Les femmes ne sont pas en reste dans les filatures ou encore dans ces lieux insalubres où l’on fabriquait les allumettes. Marjolaine Bouchard et Marie-Paule Villeneuve ont fait un travail admirable pour décrire la vie de ces héroïnes dans des romans saisissants. 

 

«on travaillait tapies

   dans nos gestes

   murées

   dans le temps replié

   on démottait martelait

   séparait l’amiante

   du minerai

   roche de crin

   cœur d’épouvantail» (p.81)

 

Tous écourtaient leur vie, mais que faire quand c’est le seul moyen de nourrir la famille et les enfants? Tous des sacrifiés et des victimes de travaux forcés, écrasés par une fatalité qui se transmettait de génération en génération.

 

«on se savait maganées

   on tombait comme des mouches

   inhalations

   cataplasmes

   toux quintes consomption

   couenne et carrés de camphre

   nos remèdes s’épuisaient

   au même rythme que nous» (p.93)

 

Nous sommes loin du «moi-je» qui s’impose si souvent dans la poésie actuelle, des petites démangeaisons existentielles, des rimes émotionnelles où l’on étale son mal être sans prendre la peine de s’ouvrir les yeux pour voir autour de soi, pour s’imbiber du monde et de la souffrance collective dans laquelle nous sommes toujours engoncés malgré les publicités qui nous font rêver d’un paradis inatteignable. 

 

RÉALITÉ

 

Marie-Hélène Voyer empoigne la réalité, la dit dans le long temps, celui d’avant et de maintenant, décrit ces conditions où des hommes et des femmes risquent leur peau pour gagner leur vie. Bien sûr que ces tâches existent encore malgré les lois et les syndicats. 

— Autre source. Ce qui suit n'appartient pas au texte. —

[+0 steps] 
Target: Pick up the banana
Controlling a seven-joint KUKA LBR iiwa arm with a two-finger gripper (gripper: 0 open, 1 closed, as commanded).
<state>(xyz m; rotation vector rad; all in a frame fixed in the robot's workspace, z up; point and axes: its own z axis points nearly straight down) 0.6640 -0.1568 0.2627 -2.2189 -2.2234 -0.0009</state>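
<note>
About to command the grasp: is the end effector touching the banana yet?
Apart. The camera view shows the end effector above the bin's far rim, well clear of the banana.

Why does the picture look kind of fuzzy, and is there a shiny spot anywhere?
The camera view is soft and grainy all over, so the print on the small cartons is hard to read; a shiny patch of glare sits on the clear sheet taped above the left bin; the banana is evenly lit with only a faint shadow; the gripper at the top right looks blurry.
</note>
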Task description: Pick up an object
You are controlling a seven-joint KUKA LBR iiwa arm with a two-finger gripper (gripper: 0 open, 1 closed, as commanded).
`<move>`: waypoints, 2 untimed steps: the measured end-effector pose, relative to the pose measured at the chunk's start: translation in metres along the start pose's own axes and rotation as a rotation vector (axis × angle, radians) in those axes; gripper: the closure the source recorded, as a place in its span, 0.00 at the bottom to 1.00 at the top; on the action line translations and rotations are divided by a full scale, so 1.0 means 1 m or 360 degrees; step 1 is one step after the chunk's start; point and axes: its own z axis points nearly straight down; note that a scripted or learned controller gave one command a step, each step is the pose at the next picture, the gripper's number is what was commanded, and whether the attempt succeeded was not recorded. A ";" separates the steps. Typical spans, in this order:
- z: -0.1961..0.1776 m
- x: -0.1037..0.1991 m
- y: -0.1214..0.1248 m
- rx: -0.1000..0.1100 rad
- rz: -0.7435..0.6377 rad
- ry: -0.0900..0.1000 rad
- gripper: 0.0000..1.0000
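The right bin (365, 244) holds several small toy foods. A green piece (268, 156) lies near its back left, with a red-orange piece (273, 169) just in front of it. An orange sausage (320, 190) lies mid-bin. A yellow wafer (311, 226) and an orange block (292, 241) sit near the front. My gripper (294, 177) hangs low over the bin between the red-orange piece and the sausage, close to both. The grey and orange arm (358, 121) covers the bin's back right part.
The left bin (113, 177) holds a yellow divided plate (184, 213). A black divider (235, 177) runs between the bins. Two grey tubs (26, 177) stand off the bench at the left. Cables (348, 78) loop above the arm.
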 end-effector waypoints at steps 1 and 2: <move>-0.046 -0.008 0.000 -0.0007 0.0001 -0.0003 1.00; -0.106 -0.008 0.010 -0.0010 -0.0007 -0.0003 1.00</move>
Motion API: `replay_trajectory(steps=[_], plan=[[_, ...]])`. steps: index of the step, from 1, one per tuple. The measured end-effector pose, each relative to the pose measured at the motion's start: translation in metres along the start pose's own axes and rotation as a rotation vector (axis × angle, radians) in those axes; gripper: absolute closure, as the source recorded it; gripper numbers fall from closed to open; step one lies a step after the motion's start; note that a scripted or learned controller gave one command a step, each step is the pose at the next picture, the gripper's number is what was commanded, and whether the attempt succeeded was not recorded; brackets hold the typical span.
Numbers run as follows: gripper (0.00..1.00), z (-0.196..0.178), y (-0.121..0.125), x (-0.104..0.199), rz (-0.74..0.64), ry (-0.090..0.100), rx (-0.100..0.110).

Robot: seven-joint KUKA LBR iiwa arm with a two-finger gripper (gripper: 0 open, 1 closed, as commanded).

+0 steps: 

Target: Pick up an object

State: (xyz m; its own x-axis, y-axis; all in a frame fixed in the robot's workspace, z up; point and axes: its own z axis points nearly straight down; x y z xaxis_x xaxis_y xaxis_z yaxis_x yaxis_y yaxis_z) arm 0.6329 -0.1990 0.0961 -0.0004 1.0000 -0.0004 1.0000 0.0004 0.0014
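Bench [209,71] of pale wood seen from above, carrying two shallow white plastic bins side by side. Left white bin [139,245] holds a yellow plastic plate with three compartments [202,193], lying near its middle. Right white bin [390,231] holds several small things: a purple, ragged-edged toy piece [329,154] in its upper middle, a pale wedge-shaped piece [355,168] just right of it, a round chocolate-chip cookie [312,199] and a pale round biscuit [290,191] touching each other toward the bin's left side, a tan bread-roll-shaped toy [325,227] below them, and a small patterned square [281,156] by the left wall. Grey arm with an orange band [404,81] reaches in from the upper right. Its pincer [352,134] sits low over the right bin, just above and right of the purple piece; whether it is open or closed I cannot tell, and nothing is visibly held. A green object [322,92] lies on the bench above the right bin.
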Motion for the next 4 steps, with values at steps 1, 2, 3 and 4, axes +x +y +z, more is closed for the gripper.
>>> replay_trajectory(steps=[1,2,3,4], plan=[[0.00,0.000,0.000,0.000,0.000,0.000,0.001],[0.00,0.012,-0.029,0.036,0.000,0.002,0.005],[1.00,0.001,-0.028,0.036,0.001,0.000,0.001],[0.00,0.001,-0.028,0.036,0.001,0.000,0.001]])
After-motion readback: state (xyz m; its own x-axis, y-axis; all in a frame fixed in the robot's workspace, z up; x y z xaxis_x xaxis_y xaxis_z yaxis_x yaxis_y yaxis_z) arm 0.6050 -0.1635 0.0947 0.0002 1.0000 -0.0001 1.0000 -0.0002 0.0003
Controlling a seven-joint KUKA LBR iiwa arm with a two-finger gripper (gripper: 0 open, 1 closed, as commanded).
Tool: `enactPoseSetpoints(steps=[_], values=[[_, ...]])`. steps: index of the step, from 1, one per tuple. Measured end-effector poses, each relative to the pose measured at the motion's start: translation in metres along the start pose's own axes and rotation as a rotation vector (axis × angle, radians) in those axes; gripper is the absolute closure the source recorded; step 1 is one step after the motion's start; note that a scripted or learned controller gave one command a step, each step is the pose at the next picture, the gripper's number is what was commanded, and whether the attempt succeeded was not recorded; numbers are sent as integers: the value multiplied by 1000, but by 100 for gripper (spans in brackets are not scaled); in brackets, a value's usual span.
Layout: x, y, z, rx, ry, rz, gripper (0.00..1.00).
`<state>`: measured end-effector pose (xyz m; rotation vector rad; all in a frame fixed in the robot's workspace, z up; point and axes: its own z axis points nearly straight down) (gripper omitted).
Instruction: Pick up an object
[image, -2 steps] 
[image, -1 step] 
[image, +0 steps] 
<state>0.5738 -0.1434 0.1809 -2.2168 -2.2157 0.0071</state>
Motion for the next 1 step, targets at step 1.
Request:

Que penser de l’exportation du travail trop dangereux et abrutissant vers les pays du tiers-monde et ces travaux que l’on ne veut plus faire et que l’on confie aux migrants? L’horreur des usines du début du siècle dernier se retrouve ailleurs. Et nous fermons les yeux en arborant nos vêtements fabriqués par des enfants dans de véritables geôles. 

Recueil nécessaire, celui de Marie-Hélène Voyer. Un effort remarquable de conscientisation, de sensibilisation et un témoignage qui échappe aux carcans du temps et de l’histoire. Un ouvrage qui démontre que nous sommes les mailles d’un immense tricot et que l’assujettissement d’un homme ou d’une femme par d’autres, peu importe l’endroit de la planète, nous touche tous. 

Un recueil dur, juste, dérangeant, parfois intolérable dans certaines descriptions. Pas moyen de demeurer indifférent. Dans une langue vigoureuse et rebelle, l’écrivaine nous sensibilise à cette déresponsabilisation qui marque notre époque en plongeant dans le temps pour dire et faire voir que nous sommes tous liés à la grande et folle course des humains, à la tragédie de la survie. Peut-on imaginer autre chose? Il le faut pour l’avenir de la planète et de l’aventure humaine. 

 

VOYER MARIE-HÉLÈNE : «Précieux Sang», Éditions La Peuplade, Chicoutimi, 214 pages, 27,95 $.